Reputation: 327
I have to count the number of executables in a directory.
I've already figured out a different way to do it (by writing to a file and then searching the file, but that is kind of ugly).
The solution that first came to me was this (the first argument is the directory path):
#!/bin/bash
noe=0
files=`ls -F $1` # because the -F option appends an indicator
# to the file, for an executable it's an '*'
# so if there is an executable 'script.sh' in the dir
# the output will be like this: 'script.sh*'
for i in $files
do
if [ `echo "$i" | grep '*$'` ] #should search for an '*' at the end...
then
let noe += 1
fi
done
echo $noe
This doesn't work because the '*' gets omitted in the for loop.
(the echo command in the for loop outputs a file-name without the '*' in the end, but works normally outside the for loop when the argument is in "")
There is a similar question about this here, and I've managed to adapt the answer to my case, but it's not explained why it can't be done with for. + I don't fully understand why is there an additional <
in the while loop
...
done < <(ls -F $1)
^
|_ I know that this means redirect to file to loop
Does the second < mean that we are redirecting the
standard input file? (this might be a stupid question)
The other question: is there a way around this with the for loop and why?
Upvotes: 2
Views: 251
Reputation: 295756
for x in $foo; do ...
...isn't looping over an array; it's looping over a string. Thus, to have the loop execute more than once, you must put the string through some kind of expansion, even if that expansion is nothing but string-splitting.
If you turned off all expansion, you would get this:
for x in "$foo"; do ...
...which will execute exactly once, making the loop useless.
Now, there's an intermediate position here: You can turn off glob expansion temporarily, but keep string splitting in place:
set -f # disable all globbing
for x in $foo; do # expand without globbing
...
done
set +f # turn globbing back on
Note that the behavior of this won't necessarily be predictable unless you control the value of the variable IFS
, which controls which characters string-splitting occurs on.
If you want to build an array, you can do that:
array=( "first element" "second element" "third element" )
for x in "${array[@]}"; do ...
...and in that case you can use for
safely.
Upvotes: 0
Reputation: 20032
Use find for finding files:
#!/bin/bash
find "$1" -type f -executable -maxdepth 1 | wc -l
Upvotes: 0
Reputation: 6171
The solution to this should not under any circumstance involve ls
.
You can iterate the files with a for-loop and use an -x
test to determine if files are executable. However, directories are usually executable too (if they're not, you cannot enter them, e.g. with cd
), so depending on whether you want to include directories in the result, you may need a -d
test too.
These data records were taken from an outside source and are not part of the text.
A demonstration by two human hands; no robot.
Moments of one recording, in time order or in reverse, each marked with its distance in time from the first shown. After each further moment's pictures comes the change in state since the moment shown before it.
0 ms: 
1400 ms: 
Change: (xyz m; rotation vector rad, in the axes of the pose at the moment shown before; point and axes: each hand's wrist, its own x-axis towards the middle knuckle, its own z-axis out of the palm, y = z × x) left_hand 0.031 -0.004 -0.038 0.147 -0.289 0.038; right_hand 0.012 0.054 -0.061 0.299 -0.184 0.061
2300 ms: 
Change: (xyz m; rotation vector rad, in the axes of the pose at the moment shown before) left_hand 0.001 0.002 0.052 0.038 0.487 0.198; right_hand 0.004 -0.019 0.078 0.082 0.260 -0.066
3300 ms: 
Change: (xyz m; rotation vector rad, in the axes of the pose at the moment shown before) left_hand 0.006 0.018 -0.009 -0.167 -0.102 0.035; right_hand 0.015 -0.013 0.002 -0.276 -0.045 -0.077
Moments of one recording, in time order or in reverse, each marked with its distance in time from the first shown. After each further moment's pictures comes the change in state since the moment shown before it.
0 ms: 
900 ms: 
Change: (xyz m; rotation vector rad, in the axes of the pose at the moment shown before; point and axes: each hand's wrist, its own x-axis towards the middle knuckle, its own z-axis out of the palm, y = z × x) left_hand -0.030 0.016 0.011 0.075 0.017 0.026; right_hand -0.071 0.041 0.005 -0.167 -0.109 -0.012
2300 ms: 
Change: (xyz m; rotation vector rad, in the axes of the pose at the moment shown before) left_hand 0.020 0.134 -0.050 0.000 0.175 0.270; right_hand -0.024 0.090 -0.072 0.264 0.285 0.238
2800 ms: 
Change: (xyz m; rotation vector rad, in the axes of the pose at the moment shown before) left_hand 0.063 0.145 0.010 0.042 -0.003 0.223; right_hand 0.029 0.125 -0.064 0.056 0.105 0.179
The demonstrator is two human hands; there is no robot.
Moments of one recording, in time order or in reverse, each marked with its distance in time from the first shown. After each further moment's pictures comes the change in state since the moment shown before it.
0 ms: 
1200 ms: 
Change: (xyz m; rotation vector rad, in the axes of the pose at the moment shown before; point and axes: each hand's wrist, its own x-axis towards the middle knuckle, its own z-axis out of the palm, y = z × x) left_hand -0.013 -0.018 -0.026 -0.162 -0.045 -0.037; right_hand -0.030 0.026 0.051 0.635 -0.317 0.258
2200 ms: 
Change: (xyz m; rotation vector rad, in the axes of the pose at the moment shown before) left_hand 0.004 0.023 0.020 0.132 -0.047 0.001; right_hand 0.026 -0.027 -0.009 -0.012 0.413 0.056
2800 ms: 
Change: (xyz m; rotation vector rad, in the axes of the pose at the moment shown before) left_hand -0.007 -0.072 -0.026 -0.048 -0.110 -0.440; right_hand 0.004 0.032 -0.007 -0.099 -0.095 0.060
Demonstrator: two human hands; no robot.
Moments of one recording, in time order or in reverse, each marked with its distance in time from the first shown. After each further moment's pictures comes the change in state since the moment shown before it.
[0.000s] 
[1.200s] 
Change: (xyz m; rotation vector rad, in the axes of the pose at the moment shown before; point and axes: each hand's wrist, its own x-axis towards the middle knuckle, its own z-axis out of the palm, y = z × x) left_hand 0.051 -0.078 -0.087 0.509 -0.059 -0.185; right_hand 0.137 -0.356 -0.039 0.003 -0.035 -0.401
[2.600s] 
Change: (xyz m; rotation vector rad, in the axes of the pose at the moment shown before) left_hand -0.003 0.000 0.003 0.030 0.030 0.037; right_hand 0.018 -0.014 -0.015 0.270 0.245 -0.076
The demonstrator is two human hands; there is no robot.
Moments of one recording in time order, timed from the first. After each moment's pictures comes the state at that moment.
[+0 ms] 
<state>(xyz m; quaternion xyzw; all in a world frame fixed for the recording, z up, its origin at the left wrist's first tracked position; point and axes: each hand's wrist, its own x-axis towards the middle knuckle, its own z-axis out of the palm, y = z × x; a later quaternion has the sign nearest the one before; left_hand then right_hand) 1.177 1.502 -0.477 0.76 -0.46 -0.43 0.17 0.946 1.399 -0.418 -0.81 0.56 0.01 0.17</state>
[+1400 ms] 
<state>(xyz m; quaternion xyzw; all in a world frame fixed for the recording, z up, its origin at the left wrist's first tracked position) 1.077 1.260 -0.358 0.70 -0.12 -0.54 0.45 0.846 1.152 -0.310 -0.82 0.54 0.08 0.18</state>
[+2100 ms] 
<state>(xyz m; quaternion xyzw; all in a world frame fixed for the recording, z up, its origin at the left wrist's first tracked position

Example:
for file in ./*; do
if [[ -x $file && ! -d $file ]]; then
printf '<%s> is an executable file that is not a directory\n' "$file"
(( count++ ))
fi
done
printf '%d executable files found\n' "$count"
As for the second question:
... done < <(ls -F $1) ^ |_ I know that this means redirect to file to loop Does the second < mean that we are redirecting the standard input file? (this might be a stupid question)
<(...)
is process substitution, and gets replaced by a filename to an fd or named pipe (depending on what the operating system supports). Any process that reads from this fd or named pipe, will get the output (stdout) of the command within <(...)
You can see this by using it with echo:
$ echo <(true) # turns into echo /dev/fd/63
/dev/fd/63
So in your case, done < <(ls...)
turns into something like done < /dev/fd/63
, which is the standard file redirection you're already familiar with.